James Nedeham or Nedham (died 1544) was an English architect who was Clerk of the King's Works for Henry VIII.

== Family background ==
His family had Derbyshire origins and his grandfather lived at Needham Grange at Hartington Middle Quarter. He was a relation of the Elizabethan merchant and prospector George Nedham.

== Royal works ==
He became a member of the London Carpenter's Company in 1514. First serving the royal works as a carpenter, Nedeham was appointed Clerk of the King's Works on 1 October 1532. He was a successor to the Master Carpenter Humphrey Coke, and he was employed as a military carpenter at Calais in 1522, and as a gunner the Tower of London in 1525.

He constructed galleries around the garden of the London house of the Marquess of Exeter in 1530. At Windsor Castle, he was involved in the construction of a new terrace on the north side. There were benches and Henry VIII used it as a range for his hand guns. The terrace was built on a series of brick vaults which also served to drain the water from the castle gutters. The framework of a timber arbour accessed from the terrace was painted by John Hethe with "white and fine bice and gold antique gilt".

At Greenwich Palace, Nedeham constructed kennels for the king's greyhounds at the tilt yard, a cockpit for fighting birds and seats for male spectators and for Catherine of Aragon, a shelter for the king to stand in to practice with hand guns,

Nedeham's account for Windsor includes refreshing the Queen's privy chamber for Anne Boleyn in June 1533. The ceiling had been decorated with mirrors, possibly for Philippa of Hainault, and 115 looking glasses were scoured at a cost of 9 shillings and 5 pence.
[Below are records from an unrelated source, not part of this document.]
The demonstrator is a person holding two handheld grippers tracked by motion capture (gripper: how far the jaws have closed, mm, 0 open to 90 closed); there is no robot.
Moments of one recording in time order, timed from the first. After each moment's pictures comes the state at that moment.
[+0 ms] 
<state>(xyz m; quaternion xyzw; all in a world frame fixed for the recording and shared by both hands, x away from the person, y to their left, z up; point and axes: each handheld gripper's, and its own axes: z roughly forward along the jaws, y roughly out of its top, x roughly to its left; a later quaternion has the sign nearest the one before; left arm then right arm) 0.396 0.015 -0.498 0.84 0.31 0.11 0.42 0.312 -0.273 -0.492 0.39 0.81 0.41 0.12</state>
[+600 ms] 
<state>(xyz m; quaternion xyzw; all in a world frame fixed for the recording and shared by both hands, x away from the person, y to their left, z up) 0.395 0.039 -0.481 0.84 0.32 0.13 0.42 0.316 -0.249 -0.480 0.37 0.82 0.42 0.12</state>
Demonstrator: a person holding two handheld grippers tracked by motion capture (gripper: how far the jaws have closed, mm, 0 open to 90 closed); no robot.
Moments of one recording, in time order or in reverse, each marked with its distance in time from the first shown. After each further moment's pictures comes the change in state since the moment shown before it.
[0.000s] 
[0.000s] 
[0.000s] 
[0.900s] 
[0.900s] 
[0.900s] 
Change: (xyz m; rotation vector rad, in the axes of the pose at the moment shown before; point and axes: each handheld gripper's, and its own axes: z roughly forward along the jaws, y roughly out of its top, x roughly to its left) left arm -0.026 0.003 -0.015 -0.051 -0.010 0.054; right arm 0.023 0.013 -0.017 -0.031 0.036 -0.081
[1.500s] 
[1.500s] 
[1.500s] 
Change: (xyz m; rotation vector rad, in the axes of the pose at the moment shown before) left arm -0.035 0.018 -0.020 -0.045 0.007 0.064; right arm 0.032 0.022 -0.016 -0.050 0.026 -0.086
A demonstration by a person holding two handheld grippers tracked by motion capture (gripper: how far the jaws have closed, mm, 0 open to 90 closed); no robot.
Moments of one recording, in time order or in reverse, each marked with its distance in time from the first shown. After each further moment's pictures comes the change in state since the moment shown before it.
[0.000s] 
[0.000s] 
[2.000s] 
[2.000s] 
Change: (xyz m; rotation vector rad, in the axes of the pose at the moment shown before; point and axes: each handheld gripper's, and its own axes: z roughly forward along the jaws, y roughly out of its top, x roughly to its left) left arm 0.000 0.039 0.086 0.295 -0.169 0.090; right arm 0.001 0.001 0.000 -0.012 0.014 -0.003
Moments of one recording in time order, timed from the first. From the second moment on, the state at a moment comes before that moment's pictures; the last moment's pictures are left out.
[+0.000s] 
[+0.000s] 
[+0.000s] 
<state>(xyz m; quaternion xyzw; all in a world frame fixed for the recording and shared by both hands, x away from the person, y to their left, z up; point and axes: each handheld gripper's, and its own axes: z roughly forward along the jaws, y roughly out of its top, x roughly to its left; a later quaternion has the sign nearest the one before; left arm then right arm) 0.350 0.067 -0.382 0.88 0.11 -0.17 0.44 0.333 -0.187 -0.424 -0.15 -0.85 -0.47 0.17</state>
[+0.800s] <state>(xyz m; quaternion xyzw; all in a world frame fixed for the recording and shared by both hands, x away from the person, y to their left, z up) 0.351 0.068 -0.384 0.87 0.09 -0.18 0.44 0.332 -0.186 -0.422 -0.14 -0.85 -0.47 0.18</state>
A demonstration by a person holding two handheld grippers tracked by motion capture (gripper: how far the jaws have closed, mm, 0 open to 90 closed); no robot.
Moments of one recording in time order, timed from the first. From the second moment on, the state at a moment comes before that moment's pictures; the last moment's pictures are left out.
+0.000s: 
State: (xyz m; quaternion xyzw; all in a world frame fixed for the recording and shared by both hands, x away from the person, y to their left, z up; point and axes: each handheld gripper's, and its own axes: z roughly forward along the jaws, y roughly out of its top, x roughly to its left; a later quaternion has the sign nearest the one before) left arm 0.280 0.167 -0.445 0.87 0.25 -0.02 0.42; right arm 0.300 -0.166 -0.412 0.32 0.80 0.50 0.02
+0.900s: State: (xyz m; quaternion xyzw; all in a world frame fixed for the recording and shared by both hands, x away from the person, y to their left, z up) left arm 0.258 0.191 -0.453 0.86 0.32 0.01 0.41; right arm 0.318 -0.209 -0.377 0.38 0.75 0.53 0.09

In 1534, Nedeham asked Thomas Cromwell for a larger budget for works at the Tower of London for a new gate and bridge and major repairs to the roof of the White Tower. In December 1534, he directed works at Greenwich Palace to make an artificial forest for the Lord of Misrule's boar hunt.

In April 1538, Nedeham was granted leases from various former monastic properties including lands from the convent of St Mary Wymondley in Hertfordshire, and made Wymondley Priory his home. Nedeham rebuilt the Jewel House at the Tower of London, and in November 1538, he and colleagues Henry Johnson and Anthony Anthony advised Christopher Morris, the Master of the King's Ordnance, on the building of storehouse and workshops for artillery at the Tower. An account book for 1539 mentions a timber "standing" at Egham meadows, probably erected for deer hunting.
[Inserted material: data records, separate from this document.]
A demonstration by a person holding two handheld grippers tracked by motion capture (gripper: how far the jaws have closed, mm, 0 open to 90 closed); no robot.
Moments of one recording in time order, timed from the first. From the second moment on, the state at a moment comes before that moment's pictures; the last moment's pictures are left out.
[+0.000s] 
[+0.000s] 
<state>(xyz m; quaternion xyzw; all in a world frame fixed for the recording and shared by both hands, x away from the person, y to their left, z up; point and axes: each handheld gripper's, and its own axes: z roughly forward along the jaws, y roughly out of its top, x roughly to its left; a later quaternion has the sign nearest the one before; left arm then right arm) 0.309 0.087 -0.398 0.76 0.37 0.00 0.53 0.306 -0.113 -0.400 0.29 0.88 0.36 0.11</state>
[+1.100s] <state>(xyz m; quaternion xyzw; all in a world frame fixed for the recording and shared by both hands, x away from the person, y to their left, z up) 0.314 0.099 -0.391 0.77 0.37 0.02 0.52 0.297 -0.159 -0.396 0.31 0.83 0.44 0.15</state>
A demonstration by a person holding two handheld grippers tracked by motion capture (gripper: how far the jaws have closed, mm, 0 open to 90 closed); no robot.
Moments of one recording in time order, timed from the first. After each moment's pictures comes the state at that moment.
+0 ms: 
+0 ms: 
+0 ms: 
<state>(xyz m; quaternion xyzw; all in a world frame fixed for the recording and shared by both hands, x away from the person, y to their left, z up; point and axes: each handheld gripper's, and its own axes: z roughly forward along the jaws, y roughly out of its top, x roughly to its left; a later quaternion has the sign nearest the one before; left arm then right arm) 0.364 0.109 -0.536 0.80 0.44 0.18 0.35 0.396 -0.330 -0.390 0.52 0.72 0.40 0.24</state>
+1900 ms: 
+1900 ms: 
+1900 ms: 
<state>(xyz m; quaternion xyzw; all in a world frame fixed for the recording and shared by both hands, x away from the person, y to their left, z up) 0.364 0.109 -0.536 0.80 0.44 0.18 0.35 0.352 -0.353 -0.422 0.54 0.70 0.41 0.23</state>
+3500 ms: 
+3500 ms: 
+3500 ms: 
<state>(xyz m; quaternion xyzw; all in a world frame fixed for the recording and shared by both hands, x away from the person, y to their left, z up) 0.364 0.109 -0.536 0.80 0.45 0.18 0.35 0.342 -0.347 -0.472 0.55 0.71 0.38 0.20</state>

He was included in the roll of New Year's Day gifts for 1540, receiving a silver gilt "cruse" or cup provided by the goldsmith Cornelis Hayes.
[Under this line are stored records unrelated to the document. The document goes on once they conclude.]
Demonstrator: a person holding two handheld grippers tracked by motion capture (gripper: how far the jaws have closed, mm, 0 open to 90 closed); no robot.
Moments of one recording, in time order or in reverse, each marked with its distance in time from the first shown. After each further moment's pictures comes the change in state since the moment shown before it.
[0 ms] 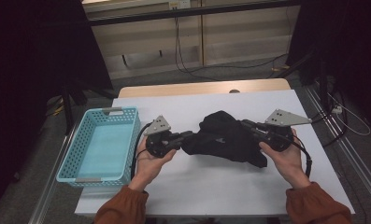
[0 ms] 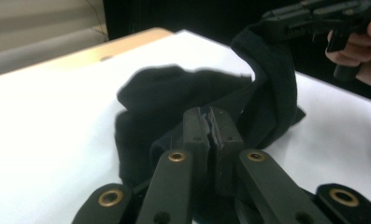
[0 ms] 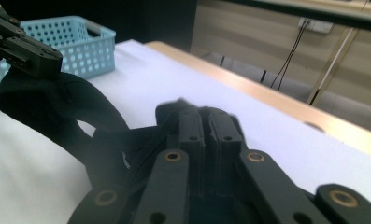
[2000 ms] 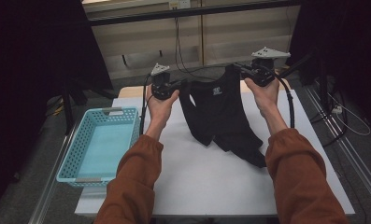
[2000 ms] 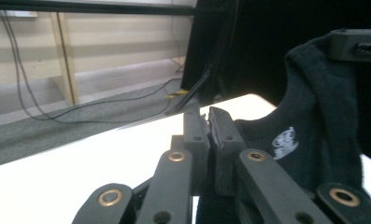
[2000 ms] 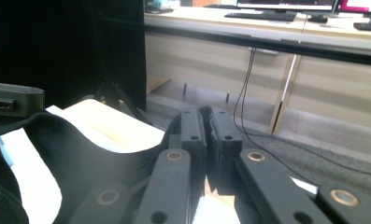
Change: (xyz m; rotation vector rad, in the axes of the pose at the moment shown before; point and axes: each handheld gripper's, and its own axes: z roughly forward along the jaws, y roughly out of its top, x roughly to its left) left arm 0.118 0.079 0.082 -0.090 0.275 -0.163; right arm -0.108 0.085 0.114 -0.066 -0.144 0.111
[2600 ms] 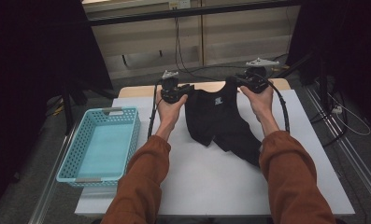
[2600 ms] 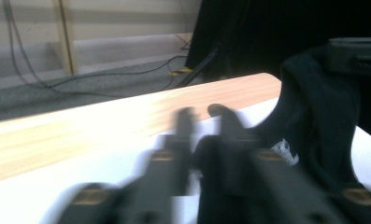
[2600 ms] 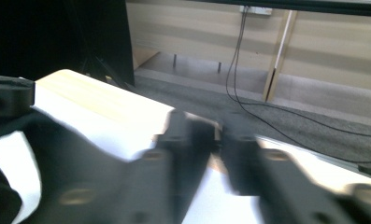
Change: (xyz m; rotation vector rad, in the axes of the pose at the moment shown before) left arm 0.001 -0.029 0.039 0.096 0.019 -0.093; right arm -0.011 -0.040 0.032 0.116 -0.053 0.042
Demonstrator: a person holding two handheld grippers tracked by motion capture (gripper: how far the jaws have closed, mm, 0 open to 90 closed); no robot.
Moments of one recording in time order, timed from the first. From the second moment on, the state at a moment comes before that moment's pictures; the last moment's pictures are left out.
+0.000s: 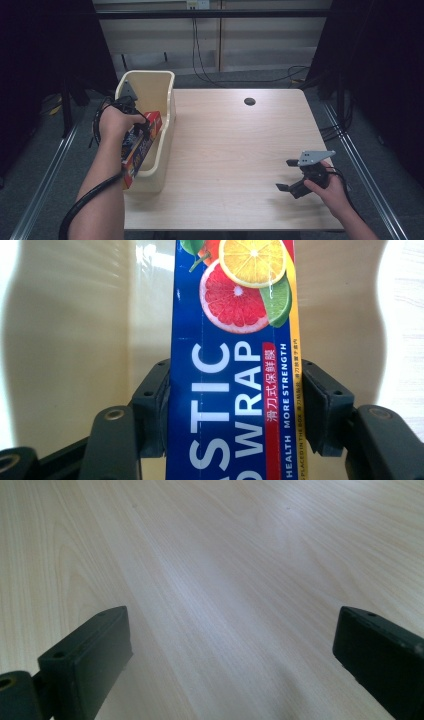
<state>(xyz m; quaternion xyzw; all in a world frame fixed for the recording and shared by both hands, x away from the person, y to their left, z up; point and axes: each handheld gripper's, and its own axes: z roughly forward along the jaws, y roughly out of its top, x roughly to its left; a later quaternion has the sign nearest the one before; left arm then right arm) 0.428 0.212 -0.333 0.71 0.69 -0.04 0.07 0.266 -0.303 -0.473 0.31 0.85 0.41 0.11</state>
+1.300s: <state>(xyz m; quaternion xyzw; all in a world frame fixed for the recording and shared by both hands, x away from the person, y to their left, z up) 0.429 0.208 -0.346 0.71 0.69 -0.05 0.06 0.266 -0.302 -0.474 0.31 0.85 0.41 0.11</state>
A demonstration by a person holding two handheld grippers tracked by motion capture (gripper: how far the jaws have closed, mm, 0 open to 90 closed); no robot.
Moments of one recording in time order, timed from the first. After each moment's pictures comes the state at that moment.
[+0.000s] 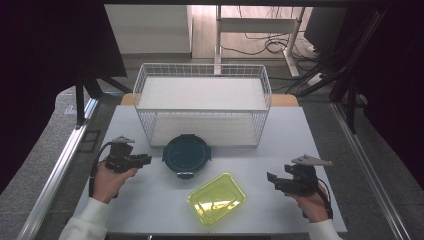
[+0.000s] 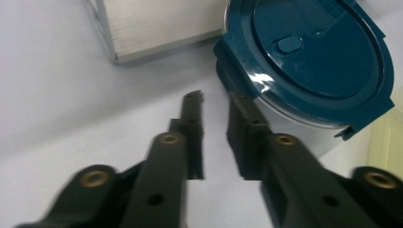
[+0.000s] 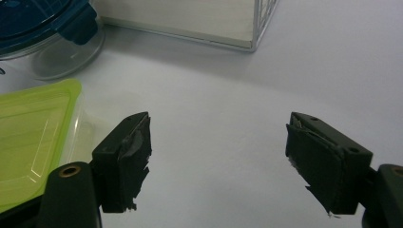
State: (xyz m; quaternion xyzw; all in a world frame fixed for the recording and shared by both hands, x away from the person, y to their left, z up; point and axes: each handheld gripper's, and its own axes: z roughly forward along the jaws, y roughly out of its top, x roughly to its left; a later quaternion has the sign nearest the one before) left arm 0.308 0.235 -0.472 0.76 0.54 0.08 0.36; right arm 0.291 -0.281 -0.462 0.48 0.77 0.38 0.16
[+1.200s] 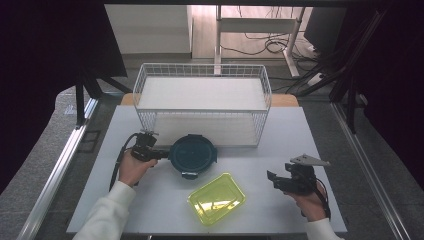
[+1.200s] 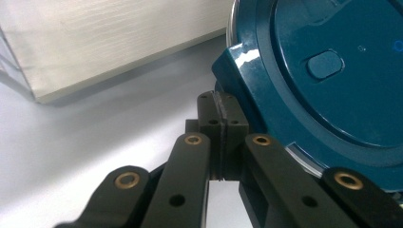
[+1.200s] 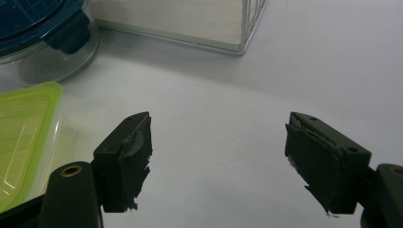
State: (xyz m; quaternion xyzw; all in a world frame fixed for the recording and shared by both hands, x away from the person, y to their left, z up) left arm 0.361 0.192 -0.496 0.78 0.53 0.03 0.34; right arm 0.294 -0.278 -0.466 0.48 0.77 0.38 0.19
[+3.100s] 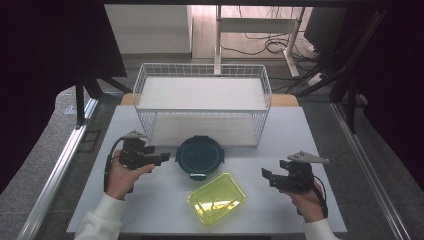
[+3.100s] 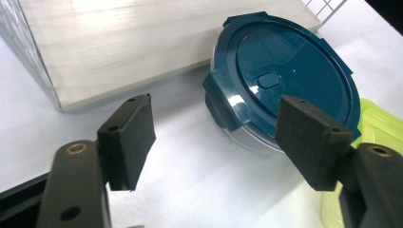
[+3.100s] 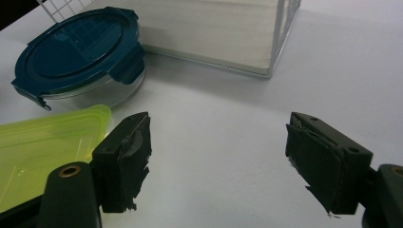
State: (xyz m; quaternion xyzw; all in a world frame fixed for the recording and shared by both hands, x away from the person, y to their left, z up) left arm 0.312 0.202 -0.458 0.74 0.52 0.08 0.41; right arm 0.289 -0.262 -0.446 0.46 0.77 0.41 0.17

James Nedeham died in 1544 and was buried at Little Wymondley. The monument was later destroyed, but a drawing shows a classical structure polychromed as marble with pillars and an architrave surmounted by obelisks.

His own house in London in All Hallows Lombard Street parish was adjacent to an inn called the "White Hart of the Mystery or Art of the Fishmongers". He married Alice Goodere. His son John Nedeham was heir to his property.